Minister of State for Immigration, Elma Campbell has urged the business community to uphold the country’s immigration laws, and has warned that flouting these laws could jeopardise the country’s political and economic status.

“We encourage the business community to do its part by exercising due diligence in ensuring that applications are properly completed and all supporting documents are submitted and that the application being made is in the best interest of development in The Bahamas,” Campbell stated, continuing: “We count on the business community to uphold the immigration laws of The Bahamas.”

Despite an ongoing shortage of suitably qualified and skilled labour in the jurisdiction, Campbell recently told the Bahamas Chamber of Commerce that while the Department of Immigration is committed to approving Work Permits for foreign persons to be engaged in the Bahamas, this will be done only as and when a suitably trained Bahamian is unavailable or unwilling to accept such employment.

Campbell has now announced that the government’s recently initiated comprehensive immigration policy is “well underway”, and is addressing the challenges facing the Department of Immigration in the areas of illegal migration and the processing of work permits.

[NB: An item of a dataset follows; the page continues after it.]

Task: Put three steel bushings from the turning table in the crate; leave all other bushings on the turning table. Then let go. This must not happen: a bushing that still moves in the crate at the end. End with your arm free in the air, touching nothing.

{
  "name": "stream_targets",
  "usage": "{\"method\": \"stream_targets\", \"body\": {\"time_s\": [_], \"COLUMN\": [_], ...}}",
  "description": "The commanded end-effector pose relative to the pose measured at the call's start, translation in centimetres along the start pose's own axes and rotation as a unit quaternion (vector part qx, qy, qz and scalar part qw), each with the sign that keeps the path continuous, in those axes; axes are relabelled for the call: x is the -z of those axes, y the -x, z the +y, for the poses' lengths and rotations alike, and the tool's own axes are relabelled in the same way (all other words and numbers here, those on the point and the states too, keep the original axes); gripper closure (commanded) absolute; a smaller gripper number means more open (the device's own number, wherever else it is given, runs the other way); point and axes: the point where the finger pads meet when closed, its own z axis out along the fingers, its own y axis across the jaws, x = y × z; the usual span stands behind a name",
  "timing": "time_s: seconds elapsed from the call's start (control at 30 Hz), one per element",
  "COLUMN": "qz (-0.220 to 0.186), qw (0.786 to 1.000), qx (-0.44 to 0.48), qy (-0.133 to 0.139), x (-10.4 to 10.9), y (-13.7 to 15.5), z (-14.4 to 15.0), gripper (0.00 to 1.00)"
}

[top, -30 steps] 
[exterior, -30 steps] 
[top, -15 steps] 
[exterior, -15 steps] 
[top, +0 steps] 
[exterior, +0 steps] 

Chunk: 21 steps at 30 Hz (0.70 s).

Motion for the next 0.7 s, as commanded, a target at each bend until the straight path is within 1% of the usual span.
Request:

This reorganisation is in keeping with the Constitution, laws and national development priorities, she explained.

“Rest assured that we will give notice to Bahamians and to our communities and will listen in our efforts to reach a national consensus in this critical area,” Campbell stated.

However, she reiterated that work permits will only be approved "as and when suitable and trained Bahamians are unavailable, or are unwilling to accept such employment and all avenues both national and international have been exhausted to confirm that there is no Bahamian available”.

Since the launching of the new immigration policy, the Immigration Board convenes weekly in New Providence and twice a month in Grand Bahama.

Campbell revealed that in August, 1,650 work permits and 360 permits to reside were considered. In September, 1,100 work permits and 100 permits to reside were considered, and in October, 1,300 work permits and 90 permits to reside were considered. Of these, for the financial services sector there were 50 applicants in August, 140 in September and 60 in October.

Campbell also restated that it is the policy of the government to refuse work permits for persons who enter the country as visitors, although she revealed that the government makes every effort to expedite work permit applications where there is an urgent need to engage that particular employee.